To preserve, in perpetuity, the artistry and power of Andy Murray, David MacMillan, ‘Nomie’ MacDonald and Don ‘Lava’ MacLeod.
Hugh McIlvaney once said: “I console myself with the thought that it is easier to find a kind of truth in sport than it is, for example, in the activities covered by political or economic journalists. Sports truth may be simplistic but it’s not negligible.”
If you think that literary greatness only comes in the form of a novel by Orwell, Marquez or O’Brien, then read his writing on boxing in particular.
“Lying back on the thick cushions of an armchair in his villa, with the windows curtained against an angry sun that was threatening to evaporate the Zaire River as it slid like a grassy ocean past his front door, he talked with the quiet contentment of a man whose thoughts were acting on him as comfortingly as the hands of a good masseur.”
He wrote of Muhammed Ali, reflecting contentedly after the ‘Rumble in the Jungle’.
McCarra was of that ilk.
He had the knack of infusing a deeper critical analysis than that of the mere commentator.
He had a heart and an understanding, a resonance and a validity which made him stand above.

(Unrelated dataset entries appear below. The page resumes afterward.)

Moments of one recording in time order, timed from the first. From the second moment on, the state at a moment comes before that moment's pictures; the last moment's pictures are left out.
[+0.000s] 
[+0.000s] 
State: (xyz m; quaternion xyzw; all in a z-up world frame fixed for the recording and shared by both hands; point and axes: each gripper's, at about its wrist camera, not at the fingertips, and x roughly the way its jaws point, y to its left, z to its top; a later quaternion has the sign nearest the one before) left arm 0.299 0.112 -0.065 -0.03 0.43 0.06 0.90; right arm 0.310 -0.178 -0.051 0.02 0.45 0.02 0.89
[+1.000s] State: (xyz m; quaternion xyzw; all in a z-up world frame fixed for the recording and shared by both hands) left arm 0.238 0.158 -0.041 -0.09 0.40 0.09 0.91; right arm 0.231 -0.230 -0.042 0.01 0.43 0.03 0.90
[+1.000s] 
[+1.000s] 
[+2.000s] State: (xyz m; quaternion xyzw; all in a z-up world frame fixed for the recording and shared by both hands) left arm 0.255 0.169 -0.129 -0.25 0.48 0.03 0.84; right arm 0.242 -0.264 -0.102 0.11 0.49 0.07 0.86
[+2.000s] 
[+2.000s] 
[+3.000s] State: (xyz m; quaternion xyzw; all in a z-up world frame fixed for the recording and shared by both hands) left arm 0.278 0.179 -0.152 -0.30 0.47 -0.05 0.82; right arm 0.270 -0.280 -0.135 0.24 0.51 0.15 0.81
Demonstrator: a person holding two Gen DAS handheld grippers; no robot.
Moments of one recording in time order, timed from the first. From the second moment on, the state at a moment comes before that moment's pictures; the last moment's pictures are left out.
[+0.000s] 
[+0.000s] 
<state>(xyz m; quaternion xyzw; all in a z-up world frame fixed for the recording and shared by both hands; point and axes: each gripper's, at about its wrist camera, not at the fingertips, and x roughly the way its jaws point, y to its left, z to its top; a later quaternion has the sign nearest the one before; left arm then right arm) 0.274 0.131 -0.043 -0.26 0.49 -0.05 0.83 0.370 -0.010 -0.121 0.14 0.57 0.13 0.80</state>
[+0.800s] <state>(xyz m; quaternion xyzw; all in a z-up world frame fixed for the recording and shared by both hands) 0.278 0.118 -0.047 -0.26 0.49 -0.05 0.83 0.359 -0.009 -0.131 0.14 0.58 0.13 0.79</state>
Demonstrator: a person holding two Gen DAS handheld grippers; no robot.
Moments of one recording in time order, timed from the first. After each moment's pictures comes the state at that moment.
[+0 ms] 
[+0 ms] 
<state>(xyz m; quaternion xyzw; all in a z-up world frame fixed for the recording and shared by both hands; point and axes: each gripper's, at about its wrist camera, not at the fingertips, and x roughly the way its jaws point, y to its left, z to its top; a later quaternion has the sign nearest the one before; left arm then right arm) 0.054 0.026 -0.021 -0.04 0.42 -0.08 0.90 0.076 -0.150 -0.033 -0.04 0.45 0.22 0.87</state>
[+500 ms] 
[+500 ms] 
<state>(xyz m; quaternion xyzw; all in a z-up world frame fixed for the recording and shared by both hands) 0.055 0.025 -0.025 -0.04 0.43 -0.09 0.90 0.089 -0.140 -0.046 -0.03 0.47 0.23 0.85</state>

At just 62, to have been claimed by an affliction which I’m witnessing, first-hand, strip my mother, inexorably, of her uniqueness and personality, is simply just wrong.
But the facts are quite stark: Alzheimer’s affects one in 14 people over the age of 65 and one in every six people over the age of 80. But around one in every 20 cases affects people aged 40 to 65.
SCARISTA GOLF
Down at Scarista at the weekend, it was left to the Hearachs to provide the only golfing action in the form of the deciding round in the, best three of four, Road to Harris Trophy; their last 18-hole competition of the year.
Just seven hardy maniacs took to the links on a morning which, allegedly, wasn’t as bad as it had threatened.
It had threatened with the menace of a snarling Rottweiler, the original forecast confining those of us with more sense, and more importantly, no chance, to our beds.
Mark Waugh, a recent, welcome, addition to the lunatic fringe, has been, along with Murdo F, ‘one to watch’ these closing weeks of a strange year.
How he finished seven-up versus a course which can be impossible to ‘break’ when the wind blows, is a feat which exposes his huge potential.
Nobody else managed to be ‘even’ on the day.
Taking his cumulative total to +9 would have tied him with eventual winner, Kenny ‘Kuna’ Morrison, but for the fact that he was required to have completed another round.
Who is to say what score he could have managed with another 18 holes in benign conditions?
A dominant front nine saw him +4 and in buoyant mood.
That he only managed +3 for the back nine when the rest crumbled surely requires a steward’s enquiry?
Closest challenger to ‘Kuna’, Russell Tennant, managed two birdies and an eagle on the day, but still managed to be two down and heading backwards.
MONSOON SEASON
At Stornoway the course, and Sandwick Road, remained flooded.
The only hardy souls who took to the course with any degree of intent last week were the senior section who can play whenever they like.
They tend to avoid the monsoon season.
Having seen their summer league reach its finale with a sprint finish, they began their 12-hole ‘season’ with some impressively decent scoring.
To quickly catch up: Neil Clayton claimed the plaudits in the summer competition, finishing with rounds of 37 and 38 points to pip a columnist by a single ‘straic’ after three months of toil.
He will be sworn at in the passing.
Neil now has the ‘double’ on his mantlepiece, having already claimed the 2019-20 winter league by a similar huge margin from the same fellow!
Norrie MacLean stormed round in 29 points (par 24) last week to claim an early lead in the 2020-21 version, and also earn a swift ‘chop’ in handicap.